De toda forma, os argumentos de Sandel são fortes, e eu os relacionei várias vezes ao documentário A Terra é plana. Quando o assisti há cerca de um ano, fiquei bastante impressionada com a sensação de que o movimento terraplanista era no fundo, uma tentativa de vingança ressentida de pessoas pouco esclarecidas contra uma ciência que ninguém tentou lhes explicar direito – uma vingança contra o mérito de quem entendeu que a Terra é redonda e entrou direto no clubinho dos inteligentes.
A conclusão final de A tirania do mérito é interessante: para Sandel, uma sociedade bem sucedida deveria garantir a possibilidade de prosperar mesmo a quem não ascende socialmente; condições de vida dignas e descentes a quem trabalha em atividades produtivas; e, principalmente, a possibilidade de participar do debate público em condições de igualdade, não importa o nível de estudo ou classe social.
Nunca esqueço de um debate que tive anos atrás quando Tiririca foi eleito deputado pela primeira vez. “Este cargo deveria ser exercido apenas por quem é preparado para tal, não por um palhaço”, argumentou um amigo. Eu tinha acabado de voltar de um encontro de comunidades quilombolas no interior de Pernambuco e contra argumentei que, muito mais importante do que a formação, era a capacidade de liderança e o compromisso com a comunidade. Estávamos já no fim do segundo mandato de um presidente da República que havia sido operário metalúrgico.
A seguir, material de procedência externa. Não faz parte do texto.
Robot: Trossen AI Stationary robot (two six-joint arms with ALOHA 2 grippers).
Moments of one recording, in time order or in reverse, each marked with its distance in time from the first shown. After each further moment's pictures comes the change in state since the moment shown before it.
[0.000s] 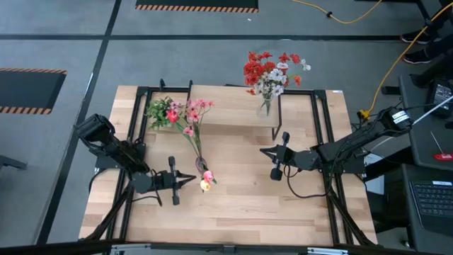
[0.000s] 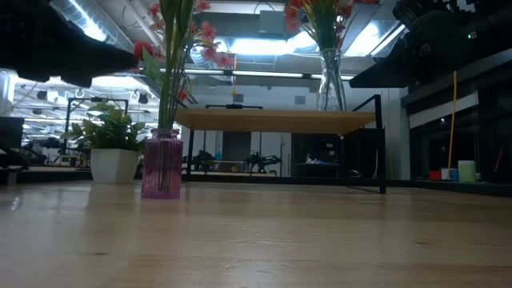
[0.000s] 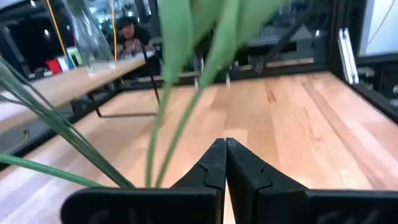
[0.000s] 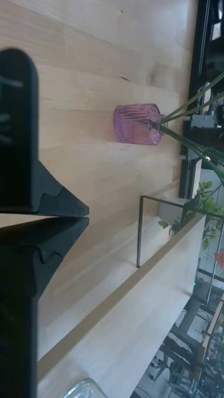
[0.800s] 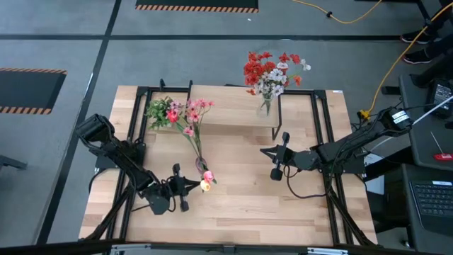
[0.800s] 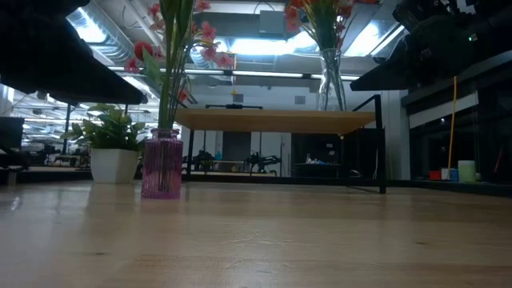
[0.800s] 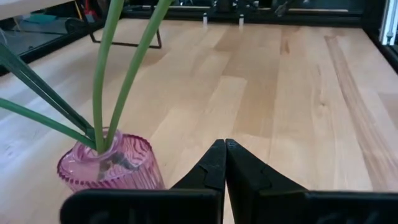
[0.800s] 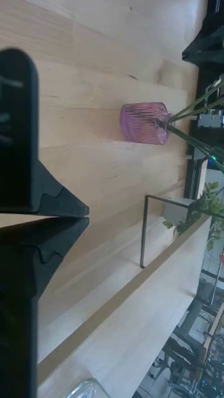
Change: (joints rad) left arm -0.001 0.000 0.283 -0.838 -0.007 -0.617; right arm 0.000 0.000 0.000 -0.024 0.000 -0.004
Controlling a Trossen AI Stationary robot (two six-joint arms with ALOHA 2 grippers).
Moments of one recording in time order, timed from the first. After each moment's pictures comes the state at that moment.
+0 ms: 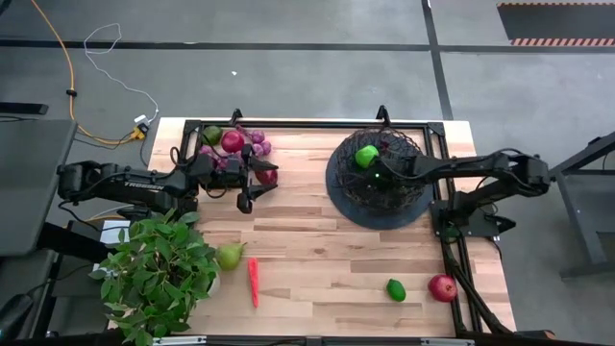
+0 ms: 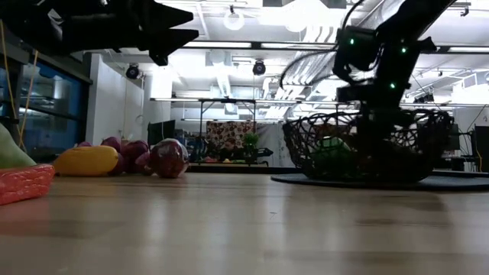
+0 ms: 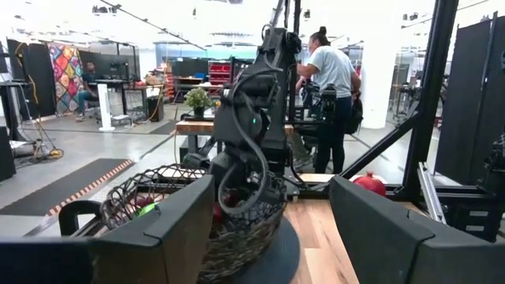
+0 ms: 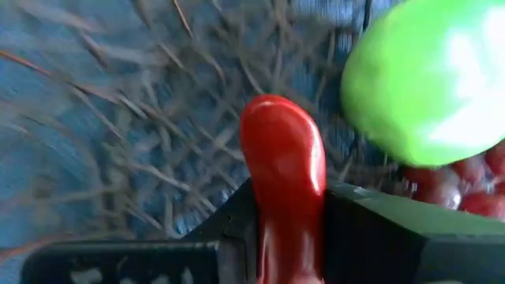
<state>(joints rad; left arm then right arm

O livro não esgota o tema e acho que será melhor aproveitado por quem estiver disposto a ler sobre a crise da democracia sob outros aspectos (aqui, mais uma dica sobre o tema). Mas traz ao trazer o aspecto moral para o debate, nos reconecta à essência ética e filosófica do pensamento democrático, algo que o processo eleitoral às vezes deixa obscurecido.
PS: O curso Justice tem legendas em Português. Já falei dele em vários outros posts, e realmente vale a pena passar algumas horas na frente do computador por isso – não que você deva estar fazendo outra coisas nos últimos meses – haha.
vr6625@hotmail.com
Democracia é uma Fantasia, ela não existe em nenhum recanto desse Universo.
Antes da existência da Democracia, deve existir uma Sociedade com um alto nível de desenvolvimento intelectual e social.
O “Covid19” está mostrando que a humanidade está anos-luz distante dessa condição.
Como exigir de um cidadão que não entende que ele precisa de um mínimo de acessórios e ações de proteção, que ajudarão ao dito cujo proteger-se e aos que o cercam, que ele saiba discernir o que é factível e o que é mentira eleitoreira ?
No Universo não existe Democracia nem Tolerância, exemplos ?
-a “praga” atual não tolera abusos, Mata;
-as Leis da Física não toleram abusos, às vezes a punição é a morte.
Esqueçam, pois, não EXISTE em nenhum lugar do planeta Terra um Regime de Fato Democrático.